TASK STATEMENT -
Below is a listing. Gather each line of it that contains "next".

########

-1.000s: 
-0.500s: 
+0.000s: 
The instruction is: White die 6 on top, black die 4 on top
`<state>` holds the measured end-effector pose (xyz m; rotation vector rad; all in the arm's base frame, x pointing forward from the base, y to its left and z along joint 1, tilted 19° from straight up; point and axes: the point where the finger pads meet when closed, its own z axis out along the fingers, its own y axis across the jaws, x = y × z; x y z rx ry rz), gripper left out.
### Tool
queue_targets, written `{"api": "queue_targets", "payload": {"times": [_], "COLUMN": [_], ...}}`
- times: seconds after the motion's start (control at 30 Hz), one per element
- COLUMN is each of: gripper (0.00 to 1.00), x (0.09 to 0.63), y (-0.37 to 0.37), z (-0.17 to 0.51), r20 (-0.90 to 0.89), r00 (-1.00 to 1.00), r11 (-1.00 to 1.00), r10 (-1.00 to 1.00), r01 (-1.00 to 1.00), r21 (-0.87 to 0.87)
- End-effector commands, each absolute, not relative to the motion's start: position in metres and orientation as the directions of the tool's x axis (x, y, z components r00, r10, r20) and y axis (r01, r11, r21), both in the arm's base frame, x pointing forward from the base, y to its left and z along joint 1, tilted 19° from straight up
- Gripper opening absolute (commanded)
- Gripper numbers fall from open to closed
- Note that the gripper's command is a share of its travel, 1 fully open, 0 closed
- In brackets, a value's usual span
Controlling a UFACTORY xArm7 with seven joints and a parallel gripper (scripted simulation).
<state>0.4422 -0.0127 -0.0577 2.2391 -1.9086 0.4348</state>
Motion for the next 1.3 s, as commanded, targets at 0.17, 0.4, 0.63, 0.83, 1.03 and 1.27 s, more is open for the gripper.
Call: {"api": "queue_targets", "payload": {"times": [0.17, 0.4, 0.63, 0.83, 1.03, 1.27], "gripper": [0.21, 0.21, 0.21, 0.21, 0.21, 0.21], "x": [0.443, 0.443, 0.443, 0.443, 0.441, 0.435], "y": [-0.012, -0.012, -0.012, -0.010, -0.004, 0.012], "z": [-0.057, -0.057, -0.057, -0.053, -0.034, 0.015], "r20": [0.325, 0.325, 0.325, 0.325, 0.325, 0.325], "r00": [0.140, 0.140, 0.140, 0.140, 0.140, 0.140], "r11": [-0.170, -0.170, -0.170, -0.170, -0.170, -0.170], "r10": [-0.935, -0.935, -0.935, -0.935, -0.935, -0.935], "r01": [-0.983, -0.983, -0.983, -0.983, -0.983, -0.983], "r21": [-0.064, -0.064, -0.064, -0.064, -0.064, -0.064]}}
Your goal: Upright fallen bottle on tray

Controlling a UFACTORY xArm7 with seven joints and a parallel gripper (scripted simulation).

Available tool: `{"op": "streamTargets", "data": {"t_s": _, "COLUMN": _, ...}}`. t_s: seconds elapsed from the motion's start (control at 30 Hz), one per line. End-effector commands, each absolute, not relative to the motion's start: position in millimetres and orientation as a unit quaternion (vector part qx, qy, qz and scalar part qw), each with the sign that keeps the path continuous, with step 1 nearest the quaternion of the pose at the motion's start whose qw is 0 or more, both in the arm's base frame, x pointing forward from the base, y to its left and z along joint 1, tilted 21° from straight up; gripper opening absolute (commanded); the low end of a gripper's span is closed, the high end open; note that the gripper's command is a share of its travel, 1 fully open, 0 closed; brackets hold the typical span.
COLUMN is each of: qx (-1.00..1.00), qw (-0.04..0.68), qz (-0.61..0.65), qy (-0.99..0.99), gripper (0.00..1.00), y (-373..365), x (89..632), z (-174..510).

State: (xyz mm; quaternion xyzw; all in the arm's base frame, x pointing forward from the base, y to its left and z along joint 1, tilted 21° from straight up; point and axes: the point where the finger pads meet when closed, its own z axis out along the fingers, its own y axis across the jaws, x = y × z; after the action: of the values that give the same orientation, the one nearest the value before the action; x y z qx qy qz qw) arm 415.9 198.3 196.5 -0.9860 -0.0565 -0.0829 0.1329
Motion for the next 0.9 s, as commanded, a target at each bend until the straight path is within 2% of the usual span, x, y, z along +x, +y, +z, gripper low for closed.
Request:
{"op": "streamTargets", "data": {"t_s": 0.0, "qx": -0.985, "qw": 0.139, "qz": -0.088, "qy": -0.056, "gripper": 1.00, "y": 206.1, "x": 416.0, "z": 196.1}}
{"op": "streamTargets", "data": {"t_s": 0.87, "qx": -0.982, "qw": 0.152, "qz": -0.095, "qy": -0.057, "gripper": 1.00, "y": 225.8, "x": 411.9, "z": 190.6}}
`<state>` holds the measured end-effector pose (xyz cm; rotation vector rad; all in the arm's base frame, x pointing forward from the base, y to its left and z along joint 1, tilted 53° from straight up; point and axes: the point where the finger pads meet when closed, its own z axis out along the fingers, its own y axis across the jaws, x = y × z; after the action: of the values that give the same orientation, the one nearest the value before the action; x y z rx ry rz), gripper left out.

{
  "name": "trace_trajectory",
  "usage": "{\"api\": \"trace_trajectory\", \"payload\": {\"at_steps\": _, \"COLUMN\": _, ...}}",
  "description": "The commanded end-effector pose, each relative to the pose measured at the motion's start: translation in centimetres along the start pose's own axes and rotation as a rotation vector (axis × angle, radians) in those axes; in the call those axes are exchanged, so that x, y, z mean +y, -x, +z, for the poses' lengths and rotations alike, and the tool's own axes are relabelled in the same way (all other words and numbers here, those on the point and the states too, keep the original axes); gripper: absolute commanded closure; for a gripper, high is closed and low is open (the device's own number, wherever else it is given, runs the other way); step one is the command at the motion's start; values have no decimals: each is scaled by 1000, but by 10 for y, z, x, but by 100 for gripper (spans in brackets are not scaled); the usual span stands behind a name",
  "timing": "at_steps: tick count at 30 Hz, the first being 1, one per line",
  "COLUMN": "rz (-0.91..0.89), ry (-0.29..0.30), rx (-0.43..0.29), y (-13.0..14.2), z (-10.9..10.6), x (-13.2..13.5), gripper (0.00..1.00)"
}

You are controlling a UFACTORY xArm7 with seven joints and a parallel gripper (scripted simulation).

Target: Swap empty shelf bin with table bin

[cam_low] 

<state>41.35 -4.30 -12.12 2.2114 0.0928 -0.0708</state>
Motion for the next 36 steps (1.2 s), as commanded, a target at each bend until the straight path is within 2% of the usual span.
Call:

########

THE ANSWER -
Motion for the next 1.3 s, as commanded, targets at 0.17, 0.4, 0.63, 0.83, 1.03 and 1.27 s, more is open for the gripper.
Motion for the next 0.9 s, as commanded, a target at each bend until the straight path is within 2% of the usual span, x, y, z along +x, +y, +z, gripper low for closed.
Motion for the next 36 steps (1.2 s), as commanded, a target at each bend until the straight path is within 2% of the usual span.

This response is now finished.